• **WHAT IS NEEDED**:
An exact copy of the lines from the one containing "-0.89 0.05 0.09" through the last line below is required; include both of those lines and no others.
BEGIN INFORMATION GIVEN
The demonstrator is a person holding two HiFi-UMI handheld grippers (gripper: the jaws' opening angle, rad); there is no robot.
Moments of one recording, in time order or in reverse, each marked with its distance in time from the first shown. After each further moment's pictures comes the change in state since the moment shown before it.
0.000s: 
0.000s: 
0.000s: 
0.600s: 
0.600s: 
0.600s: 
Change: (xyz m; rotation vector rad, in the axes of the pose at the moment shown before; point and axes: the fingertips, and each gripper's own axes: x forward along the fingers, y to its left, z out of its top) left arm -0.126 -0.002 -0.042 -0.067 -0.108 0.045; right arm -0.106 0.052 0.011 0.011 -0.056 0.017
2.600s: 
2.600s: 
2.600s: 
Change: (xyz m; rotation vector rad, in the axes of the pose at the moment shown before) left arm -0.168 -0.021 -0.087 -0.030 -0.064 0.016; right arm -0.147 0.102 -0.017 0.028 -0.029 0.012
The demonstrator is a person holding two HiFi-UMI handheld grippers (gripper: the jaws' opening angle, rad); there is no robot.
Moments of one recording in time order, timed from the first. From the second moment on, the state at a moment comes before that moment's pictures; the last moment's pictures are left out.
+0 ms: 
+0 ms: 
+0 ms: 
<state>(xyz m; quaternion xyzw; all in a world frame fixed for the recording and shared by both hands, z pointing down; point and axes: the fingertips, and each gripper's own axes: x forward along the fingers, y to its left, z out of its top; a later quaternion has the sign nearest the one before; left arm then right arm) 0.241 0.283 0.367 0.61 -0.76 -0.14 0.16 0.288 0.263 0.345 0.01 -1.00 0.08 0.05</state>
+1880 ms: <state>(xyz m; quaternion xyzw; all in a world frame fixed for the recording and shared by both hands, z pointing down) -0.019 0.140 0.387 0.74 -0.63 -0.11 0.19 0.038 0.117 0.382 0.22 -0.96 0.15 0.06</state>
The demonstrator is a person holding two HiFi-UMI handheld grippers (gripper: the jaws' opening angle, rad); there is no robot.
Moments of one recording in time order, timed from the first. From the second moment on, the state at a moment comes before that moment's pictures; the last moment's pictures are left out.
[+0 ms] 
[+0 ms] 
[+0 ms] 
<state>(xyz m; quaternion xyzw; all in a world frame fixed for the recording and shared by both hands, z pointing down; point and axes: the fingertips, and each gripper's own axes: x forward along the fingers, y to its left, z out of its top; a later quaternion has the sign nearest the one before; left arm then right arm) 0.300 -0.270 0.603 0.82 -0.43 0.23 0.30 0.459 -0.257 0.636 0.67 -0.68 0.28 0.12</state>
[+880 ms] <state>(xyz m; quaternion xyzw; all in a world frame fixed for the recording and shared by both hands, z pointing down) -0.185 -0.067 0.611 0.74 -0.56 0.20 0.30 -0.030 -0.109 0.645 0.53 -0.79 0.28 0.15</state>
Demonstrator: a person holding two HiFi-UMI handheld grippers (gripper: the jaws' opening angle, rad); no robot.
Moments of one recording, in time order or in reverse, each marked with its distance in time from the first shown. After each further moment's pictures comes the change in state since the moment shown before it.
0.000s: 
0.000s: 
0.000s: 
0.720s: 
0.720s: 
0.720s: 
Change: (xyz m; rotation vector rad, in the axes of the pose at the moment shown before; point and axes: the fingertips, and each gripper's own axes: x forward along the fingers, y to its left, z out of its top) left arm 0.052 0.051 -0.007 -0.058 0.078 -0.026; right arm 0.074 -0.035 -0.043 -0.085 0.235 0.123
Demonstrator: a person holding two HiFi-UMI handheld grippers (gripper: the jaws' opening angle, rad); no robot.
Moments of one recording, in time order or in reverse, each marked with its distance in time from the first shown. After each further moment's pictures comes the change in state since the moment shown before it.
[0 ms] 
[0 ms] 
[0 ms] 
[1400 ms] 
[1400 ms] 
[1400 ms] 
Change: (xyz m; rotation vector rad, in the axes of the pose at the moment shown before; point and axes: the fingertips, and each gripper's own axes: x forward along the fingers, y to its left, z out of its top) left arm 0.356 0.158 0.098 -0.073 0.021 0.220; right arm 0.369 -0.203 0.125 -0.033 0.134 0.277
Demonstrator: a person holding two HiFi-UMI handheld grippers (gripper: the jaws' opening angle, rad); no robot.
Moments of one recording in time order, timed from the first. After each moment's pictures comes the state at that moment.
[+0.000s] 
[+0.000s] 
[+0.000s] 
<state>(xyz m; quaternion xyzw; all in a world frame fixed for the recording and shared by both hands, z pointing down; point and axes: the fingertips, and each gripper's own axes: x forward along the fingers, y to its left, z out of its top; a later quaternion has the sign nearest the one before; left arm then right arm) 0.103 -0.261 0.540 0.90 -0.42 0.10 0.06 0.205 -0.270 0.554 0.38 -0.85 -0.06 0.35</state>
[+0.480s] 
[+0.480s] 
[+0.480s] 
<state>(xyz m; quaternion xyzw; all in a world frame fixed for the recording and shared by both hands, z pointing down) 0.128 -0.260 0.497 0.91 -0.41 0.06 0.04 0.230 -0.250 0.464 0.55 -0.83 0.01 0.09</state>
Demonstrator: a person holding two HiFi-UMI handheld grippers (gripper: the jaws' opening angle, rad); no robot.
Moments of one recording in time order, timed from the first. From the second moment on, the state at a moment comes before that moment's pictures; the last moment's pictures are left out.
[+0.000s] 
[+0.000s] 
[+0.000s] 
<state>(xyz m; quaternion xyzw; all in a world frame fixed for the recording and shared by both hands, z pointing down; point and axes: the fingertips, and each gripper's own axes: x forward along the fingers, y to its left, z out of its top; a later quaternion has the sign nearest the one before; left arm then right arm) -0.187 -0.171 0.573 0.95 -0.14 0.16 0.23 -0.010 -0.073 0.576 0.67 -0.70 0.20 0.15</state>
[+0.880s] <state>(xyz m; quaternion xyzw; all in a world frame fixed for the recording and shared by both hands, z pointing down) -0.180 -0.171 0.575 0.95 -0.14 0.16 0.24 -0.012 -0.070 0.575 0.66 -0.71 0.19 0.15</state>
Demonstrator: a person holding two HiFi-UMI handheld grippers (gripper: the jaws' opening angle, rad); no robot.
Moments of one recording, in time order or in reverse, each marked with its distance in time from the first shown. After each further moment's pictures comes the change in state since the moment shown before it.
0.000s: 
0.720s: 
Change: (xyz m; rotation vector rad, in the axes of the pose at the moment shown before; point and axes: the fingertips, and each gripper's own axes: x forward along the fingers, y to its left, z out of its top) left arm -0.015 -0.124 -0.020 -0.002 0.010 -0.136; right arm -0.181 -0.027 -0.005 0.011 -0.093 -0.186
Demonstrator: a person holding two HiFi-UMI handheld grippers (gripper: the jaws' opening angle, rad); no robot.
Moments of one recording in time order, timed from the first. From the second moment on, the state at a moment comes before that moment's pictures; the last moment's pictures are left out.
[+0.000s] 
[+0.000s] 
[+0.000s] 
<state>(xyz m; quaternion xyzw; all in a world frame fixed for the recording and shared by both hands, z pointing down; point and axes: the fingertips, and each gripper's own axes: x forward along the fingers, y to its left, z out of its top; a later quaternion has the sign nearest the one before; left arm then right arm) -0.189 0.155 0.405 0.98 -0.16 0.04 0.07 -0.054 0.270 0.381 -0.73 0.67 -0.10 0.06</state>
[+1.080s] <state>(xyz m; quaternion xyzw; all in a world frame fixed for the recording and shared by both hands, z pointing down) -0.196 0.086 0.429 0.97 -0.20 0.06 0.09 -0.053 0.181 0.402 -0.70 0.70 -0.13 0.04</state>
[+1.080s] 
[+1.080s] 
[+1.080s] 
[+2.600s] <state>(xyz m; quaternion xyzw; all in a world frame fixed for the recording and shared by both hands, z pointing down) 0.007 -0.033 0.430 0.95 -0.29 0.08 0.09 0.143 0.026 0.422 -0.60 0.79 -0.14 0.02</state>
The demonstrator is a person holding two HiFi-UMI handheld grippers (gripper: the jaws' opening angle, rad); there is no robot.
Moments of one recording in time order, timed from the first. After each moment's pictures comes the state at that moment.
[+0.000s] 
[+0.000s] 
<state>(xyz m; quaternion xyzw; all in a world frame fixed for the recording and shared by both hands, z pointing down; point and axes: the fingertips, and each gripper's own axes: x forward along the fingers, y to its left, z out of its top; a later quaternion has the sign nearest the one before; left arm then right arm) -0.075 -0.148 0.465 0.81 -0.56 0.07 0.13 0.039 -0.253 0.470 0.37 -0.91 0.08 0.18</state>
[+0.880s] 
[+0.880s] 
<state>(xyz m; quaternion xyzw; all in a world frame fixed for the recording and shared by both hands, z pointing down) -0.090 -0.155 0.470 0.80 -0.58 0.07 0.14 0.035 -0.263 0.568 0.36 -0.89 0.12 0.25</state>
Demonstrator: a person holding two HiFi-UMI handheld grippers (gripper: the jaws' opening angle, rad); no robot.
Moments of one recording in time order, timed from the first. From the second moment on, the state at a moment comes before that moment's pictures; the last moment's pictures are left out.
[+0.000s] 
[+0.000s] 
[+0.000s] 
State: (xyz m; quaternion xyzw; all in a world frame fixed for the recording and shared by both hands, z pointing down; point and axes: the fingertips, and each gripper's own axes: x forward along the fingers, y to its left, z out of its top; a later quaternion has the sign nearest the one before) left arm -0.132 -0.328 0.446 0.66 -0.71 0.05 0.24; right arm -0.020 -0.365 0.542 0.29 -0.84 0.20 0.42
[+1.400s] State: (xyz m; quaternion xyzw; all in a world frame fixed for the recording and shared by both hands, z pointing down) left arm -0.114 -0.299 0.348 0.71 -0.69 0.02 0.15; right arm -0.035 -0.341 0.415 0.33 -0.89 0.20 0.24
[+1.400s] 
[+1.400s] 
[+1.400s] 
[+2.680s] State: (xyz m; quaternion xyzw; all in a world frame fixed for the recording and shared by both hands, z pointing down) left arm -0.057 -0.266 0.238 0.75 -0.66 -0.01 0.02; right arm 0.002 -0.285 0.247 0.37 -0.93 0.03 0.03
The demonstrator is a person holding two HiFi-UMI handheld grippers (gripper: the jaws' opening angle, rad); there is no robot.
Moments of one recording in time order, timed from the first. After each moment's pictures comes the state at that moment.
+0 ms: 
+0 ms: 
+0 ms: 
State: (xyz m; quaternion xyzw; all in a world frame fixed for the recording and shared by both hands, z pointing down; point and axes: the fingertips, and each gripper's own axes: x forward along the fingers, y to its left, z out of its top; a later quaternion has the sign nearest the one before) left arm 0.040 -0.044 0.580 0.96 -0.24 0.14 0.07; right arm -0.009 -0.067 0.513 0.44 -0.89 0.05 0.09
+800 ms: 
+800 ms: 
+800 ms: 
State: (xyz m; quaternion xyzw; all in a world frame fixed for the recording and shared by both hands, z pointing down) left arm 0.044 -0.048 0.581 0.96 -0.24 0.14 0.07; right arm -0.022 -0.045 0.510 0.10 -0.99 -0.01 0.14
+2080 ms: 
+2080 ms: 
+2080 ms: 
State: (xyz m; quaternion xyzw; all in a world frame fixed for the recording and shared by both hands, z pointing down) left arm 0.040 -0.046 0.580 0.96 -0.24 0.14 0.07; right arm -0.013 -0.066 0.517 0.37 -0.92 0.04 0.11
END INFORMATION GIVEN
• **OUTPUT OF THE TASK**:
State: (xyz m; quaternion xyzw; all in a world frame fixed for the recording and shared by both hands, z pointing down; point and axes: the fingertips, and each gripper's own axes: x forward along the fingers, y to its left, z out of its top; a later quaternion has the sign nearest the one before) left arm 0.040 -0.044 0.580 0.96 -0.24 0.14 0.07; right arm -0.009 -0.067 0.513 0.44 -0.89 0.05 0.09
+800 ms: 
+800 ms: 
+800 ms: 
State: (xyz m; quaternion xyzw; all in a world frame fixed for the recording and shared by both hands, z pointing down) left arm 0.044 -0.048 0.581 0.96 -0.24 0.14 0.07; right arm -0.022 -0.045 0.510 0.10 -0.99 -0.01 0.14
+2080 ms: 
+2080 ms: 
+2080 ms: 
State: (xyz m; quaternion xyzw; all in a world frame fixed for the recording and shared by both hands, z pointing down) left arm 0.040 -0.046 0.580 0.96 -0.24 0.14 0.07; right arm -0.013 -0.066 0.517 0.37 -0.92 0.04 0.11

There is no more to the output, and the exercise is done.